Aggie gave Nina’s hand another pat and sat back as the server brought the platter of food. She waited until he’d gone before she sighed and nodded. “Yes. From the start.”
“Everyone knew except me. It feels a little . . . violating,” Nina said, but added hastily, “not that I blame you.”
“You can blame me as well as anyone else.”
Nina frowned. “You were doing your job. It was to help me.”
“You blame him,” Aggie mentioned quietly. “Do you think anything he did was for any other reason?”
“I wasn’t in love with you,” Nina replied bluntly. “Somehow, that makes it different.”
Aggie’s mouth th
inned, but she didn’t answer at first as she took up a slice of bread laden with olives and cheese. She tucked it into her mouth and gestured at Nina to do the same. Neither of them spoke until Nina had eaten a piece, then another at Aggie’s insistence.
“Every discussion is easier with a full stomach,” Aggie said.
Nina didn’t disagree. By the time the tray had been emptied and orders for more food placed, she felt a little better. At least until she glanced at the viddy screen set into the tabletop. She’d been ignoring it until now, the sound muted, but at the sight of Ewan’s face she let out a small gasp and turned up the volume.
“ . . . calling for a complete exoneration of Jordie Dev and his involvement with the League of Humanity.” Ewan paused and continued, but Nina’s shock made it too hard to hear him.
She didn’t have to. The ticker line scrolling along the bottom of the screen made it clear what he was talking about. She swallowed a rush of bile.
Aggie reached over and stabbed off the volume controls again, then covered up the screen with the empty appetizer platter. “Don’t.”
“How could he?” Nina shook her head, too stunned to say more.
“If he is doing what that screen says, then I’m sure Mr. Donahue has a very good reason.”
Nina drew in a long, deep breath. “He’s excusing Jordie Dev. More than that, he’s calling for him to be released and exonerated? Aggie. How can there be any good reason for that?

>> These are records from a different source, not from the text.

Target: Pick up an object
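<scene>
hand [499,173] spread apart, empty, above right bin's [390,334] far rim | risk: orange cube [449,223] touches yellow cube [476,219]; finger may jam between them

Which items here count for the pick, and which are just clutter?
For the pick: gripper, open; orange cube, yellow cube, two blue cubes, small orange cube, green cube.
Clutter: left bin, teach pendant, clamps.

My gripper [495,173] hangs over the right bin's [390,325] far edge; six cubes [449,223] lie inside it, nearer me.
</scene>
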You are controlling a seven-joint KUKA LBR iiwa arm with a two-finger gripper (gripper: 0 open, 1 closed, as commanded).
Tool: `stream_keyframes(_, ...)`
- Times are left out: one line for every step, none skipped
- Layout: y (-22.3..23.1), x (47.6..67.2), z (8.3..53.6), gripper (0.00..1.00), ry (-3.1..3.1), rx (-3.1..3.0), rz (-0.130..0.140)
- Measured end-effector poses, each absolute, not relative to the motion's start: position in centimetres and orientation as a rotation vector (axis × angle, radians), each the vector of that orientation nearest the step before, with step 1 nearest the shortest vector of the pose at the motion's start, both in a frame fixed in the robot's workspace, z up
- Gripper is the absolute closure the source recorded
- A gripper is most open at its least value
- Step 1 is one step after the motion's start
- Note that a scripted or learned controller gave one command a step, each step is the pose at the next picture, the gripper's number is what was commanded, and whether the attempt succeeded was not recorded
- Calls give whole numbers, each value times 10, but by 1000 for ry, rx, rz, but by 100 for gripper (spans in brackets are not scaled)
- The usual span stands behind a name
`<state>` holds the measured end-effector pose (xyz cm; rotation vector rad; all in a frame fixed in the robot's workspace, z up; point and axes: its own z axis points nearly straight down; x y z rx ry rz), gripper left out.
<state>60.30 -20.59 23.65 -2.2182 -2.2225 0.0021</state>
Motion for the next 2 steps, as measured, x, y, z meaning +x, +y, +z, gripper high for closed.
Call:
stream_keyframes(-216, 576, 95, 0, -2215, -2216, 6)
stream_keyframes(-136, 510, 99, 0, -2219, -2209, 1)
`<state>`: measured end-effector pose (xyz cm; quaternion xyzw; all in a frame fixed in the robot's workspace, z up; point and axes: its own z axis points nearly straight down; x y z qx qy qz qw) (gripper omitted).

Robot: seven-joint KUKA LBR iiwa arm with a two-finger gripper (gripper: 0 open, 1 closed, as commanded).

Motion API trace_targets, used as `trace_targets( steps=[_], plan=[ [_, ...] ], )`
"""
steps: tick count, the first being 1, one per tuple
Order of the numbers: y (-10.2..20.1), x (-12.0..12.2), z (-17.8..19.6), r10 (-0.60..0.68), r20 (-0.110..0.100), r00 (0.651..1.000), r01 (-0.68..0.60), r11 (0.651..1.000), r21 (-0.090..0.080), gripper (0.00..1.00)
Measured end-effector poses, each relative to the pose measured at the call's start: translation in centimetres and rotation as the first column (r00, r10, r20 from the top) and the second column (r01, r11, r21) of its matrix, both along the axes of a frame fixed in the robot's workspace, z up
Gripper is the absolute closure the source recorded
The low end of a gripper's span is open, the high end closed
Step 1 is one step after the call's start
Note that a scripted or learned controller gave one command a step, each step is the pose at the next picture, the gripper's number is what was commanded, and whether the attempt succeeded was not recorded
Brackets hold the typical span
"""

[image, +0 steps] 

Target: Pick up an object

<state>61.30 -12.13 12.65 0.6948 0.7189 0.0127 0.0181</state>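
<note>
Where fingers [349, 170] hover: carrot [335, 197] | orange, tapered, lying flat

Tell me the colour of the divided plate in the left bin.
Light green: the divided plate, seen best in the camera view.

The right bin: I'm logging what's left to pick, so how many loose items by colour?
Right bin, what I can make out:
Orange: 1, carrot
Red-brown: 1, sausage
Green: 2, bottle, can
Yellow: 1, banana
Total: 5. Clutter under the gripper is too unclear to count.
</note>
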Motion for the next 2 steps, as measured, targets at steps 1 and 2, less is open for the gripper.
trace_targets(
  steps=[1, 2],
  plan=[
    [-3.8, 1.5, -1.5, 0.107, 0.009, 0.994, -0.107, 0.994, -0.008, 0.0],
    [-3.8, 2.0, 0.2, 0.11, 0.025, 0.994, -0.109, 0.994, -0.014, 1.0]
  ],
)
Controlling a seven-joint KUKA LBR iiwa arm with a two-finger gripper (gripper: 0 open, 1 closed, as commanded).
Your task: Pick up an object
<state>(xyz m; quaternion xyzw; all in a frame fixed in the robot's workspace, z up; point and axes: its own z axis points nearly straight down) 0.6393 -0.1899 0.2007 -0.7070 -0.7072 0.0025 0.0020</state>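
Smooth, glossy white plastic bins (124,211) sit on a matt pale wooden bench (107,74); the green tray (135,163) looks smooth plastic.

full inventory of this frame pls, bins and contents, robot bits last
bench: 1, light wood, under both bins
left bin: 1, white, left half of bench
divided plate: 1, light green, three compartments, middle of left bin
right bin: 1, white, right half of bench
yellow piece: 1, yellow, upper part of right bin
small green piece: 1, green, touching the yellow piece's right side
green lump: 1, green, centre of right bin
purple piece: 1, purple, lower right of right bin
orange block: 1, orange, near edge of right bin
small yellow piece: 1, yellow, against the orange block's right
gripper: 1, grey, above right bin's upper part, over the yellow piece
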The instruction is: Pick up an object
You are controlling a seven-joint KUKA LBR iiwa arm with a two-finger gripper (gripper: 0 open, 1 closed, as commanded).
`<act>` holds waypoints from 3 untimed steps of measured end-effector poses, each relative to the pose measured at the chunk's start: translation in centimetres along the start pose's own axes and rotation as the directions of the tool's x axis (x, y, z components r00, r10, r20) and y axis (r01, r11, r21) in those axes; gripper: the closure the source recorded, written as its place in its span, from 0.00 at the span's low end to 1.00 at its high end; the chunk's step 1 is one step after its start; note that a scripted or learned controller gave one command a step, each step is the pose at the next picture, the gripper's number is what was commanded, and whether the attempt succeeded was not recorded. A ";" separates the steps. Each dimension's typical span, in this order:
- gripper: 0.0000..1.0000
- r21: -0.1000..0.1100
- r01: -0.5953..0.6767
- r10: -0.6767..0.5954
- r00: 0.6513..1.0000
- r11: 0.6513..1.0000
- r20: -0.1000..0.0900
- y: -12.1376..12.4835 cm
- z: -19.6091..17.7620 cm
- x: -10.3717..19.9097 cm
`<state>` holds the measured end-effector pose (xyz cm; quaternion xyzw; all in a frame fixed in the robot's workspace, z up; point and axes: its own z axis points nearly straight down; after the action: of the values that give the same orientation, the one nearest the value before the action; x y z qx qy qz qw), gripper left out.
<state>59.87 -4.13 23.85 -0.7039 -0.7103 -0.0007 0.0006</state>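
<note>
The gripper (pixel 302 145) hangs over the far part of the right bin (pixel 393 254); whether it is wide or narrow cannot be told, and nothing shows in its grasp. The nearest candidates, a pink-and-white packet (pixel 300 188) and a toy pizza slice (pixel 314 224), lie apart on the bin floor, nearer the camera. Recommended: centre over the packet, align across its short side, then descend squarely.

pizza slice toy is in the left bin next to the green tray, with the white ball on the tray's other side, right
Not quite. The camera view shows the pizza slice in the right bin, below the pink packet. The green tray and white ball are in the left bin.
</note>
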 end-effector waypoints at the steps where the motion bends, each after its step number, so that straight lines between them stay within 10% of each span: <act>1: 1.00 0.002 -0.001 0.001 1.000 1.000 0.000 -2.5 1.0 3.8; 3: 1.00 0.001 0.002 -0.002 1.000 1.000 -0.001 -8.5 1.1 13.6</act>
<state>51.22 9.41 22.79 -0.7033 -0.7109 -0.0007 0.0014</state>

I don’t remember everything, thank the universe, but I remember enough to know that Jordie did some very messed up things.”
“I don’t know why Mr. Donahue would be saying those things, Nina, but I do know him as a person. If he’s going public to encourage forgiveness for that Dev boy, he must be very certain that he’s making the right choice. That’s all I’m saying.” Aggie paused and gave Nina a sad look. “Have you spoken to him at all since you left the island?”